▶ **Source records**
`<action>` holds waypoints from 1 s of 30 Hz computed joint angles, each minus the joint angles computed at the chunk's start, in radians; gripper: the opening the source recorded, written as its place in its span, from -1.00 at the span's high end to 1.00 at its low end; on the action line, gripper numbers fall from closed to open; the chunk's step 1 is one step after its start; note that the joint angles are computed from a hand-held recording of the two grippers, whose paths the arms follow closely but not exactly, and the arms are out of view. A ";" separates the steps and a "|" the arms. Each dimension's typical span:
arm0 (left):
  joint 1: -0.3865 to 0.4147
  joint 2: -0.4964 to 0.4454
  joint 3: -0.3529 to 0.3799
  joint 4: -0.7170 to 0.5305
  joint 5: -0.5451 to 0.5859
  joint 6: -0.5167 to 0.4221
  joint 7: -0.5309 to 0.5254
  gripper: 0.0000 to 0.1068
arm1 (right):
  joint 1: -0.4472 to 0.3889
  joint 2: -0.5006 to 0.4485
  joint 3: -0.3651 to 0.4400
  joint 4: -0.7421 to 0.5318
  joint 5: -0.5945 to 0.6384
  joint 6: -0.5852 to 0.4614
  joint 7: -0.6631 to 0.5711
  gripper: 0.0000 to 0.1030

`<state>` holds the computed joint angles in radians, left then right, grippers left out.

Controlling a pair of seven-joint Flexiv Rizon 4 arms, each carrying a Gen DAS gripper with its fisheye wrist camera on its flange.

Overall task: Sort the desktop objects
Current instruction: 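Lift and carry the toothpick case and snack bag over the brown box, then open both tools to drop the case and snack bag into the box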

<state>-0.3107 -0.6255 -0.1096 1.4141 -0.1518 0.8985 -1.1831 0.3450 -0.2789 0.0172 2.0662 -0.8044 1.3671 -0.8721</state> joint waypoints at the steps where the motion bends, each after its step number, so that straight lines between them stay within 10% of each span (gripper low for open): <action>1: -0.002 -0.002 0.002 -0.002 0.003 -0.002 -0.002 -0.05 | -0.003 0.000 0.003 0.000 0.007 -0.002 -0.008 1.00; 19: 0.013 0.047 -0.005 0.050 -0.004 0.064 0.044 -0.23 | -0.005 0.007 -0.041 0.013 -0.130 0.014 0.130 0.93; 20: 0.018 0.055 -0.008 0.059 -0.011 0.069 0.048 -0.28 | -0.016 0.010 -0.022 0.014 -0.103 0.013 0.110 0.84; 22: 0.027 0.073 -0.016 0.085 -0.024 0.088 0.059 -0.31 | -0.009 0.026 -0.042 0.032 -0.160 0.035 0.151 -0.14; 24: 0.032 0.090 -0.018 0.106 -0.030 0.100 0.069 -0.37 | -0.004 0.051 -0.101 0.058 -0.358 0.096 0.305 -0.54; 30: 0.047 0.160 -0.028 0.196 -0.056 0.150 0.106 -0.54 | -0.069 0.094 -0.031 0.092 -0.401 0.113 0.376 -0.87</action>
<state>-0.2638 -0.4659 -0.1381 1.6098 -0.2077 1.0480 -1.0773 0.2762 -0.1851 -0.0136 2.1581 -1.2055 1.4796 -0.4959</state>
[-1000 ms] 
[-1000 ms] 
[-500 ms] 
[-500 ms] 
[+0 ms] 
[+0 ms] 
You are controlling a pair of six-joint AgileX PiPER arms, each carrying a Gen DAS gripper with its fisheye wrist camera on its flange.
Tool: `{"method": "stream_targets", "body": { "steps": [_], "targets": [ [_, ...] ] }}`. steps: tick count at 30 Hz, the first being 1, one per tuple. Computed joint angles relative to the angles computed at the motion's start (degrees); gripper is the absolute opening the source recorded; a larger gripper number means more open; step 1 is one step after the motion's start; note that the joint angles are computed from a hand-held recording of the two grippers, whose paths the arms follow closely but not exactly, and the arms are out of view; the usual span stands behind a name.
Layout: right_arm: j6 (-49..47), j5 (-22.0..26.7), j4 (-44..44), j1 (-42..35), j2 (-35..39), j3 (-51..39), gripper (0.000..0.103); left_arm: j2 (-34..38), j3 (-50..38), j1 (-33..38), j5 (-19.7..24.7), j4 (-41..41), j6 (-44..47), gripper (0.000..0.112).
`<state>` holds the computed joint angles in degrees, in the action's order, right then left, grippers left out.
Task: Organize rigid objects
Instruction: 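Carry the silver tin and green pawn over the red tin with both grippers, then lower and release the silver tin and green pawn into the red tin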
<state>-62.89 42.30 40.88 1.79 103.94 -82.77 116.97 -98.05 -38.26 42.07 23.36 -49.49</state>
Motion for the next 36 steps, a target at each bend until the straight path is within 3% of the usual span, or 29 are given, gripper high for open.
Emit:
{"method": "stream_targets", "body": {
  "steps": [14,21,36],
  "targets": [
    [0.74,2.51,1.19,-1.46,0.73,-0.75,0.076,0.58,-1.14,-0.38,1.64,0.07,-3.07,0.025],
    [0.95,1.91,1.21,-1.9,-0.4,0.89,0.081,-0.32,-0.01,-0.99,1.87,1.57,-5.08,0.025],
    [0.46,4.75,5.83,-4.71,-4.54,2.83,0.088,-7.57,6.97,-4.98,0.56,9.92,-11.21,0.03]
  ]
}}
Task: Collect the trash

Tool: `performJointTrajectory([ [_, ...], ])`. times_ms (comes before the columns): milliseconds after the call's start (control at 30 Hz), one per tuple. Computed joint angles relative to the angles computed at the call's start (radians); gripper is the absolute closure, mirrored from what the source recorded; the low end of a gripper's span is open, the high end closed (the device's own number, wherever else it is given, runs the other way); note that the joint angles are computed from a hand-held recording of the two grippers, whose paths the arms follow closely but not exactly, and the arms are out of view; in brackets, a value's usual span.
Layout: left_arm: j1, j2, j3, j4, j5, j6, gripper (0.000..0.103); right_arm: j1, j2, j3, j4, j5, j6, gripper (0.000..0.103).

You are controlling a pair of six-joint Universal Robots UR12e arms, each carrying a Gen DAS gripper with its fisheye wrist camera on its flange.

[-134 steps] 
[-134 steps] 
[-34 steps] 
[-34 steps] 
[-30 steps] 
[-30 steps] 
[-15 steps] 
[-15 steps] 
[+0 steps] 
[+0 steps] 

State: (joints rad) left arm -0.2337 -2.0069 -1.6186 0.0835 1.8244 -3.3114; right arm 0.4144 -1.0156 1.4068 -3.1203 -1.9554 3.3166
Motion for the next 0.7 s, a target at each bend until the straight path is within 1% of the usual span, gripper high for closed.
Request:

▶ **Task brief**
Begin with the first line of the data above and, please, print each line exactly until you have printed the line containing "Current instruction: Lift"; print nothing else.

▶ **Result for this task**
`<action>` holds waypoints from 1 s of 30 Hz computed joint angles, each minus the joint angles computed at the chunk's start, in radians; gripper: the opening the source recorded, written as its place in its span, from -1.00 at the span's high end to 1.00 at its low end; on the action line, gripper numbers fall from closed to open; the chunk's step 1 is one step after its start; note that the joint angles are computed from a hand-held recording of the two grippers, whose paths the arms follow closely but not exactly, and the arms are out of view. A ";" separates the steps and a "|" the arms. Each dimension's typical span:
arm0 (left):
  joint 1: -0.3865 to 0.4147
  joint 2: -0.4964 to 0.4454
  joint 3: -0.3529 to 0.3799
  joint 4: -0.7170 to 0.5305
  joint 5: -0.5451 to 0.5859
  joint 6: -0.5167 to 0.4221
  joint 7: -0.5309 to 0.5254
  gripper: 0.0000 to 0.1068
arm1 (right):
  joint 1: -0.4472 to 0.3889
  joint 2: -0.5006 to 0.4485
  joint 3: -0.3651 to 0.4400
  joint 4: -0.7421 to 0.5318
  joint 5: -0.5945 to 0.6384
  joint 6: -0.5852 to 0.4614
  joint 7: -0.6631 to 0.5711
  gripper: 0.0000 to 0.1030

`<state>` holds the computed joint angles in radians, left then right, grippers left out.

Controlling a pair of seven-joint Flexiv Rizon 4 arms, each carrying a Gen DAS gripper with its fisheye wrist camera on its flange.

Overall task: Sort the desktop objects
Current instruction: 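Lift and carry the toothpick case and snack bag over the brown box, then open both tools to drop the case and snack bag into the box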

This answer is complete as written.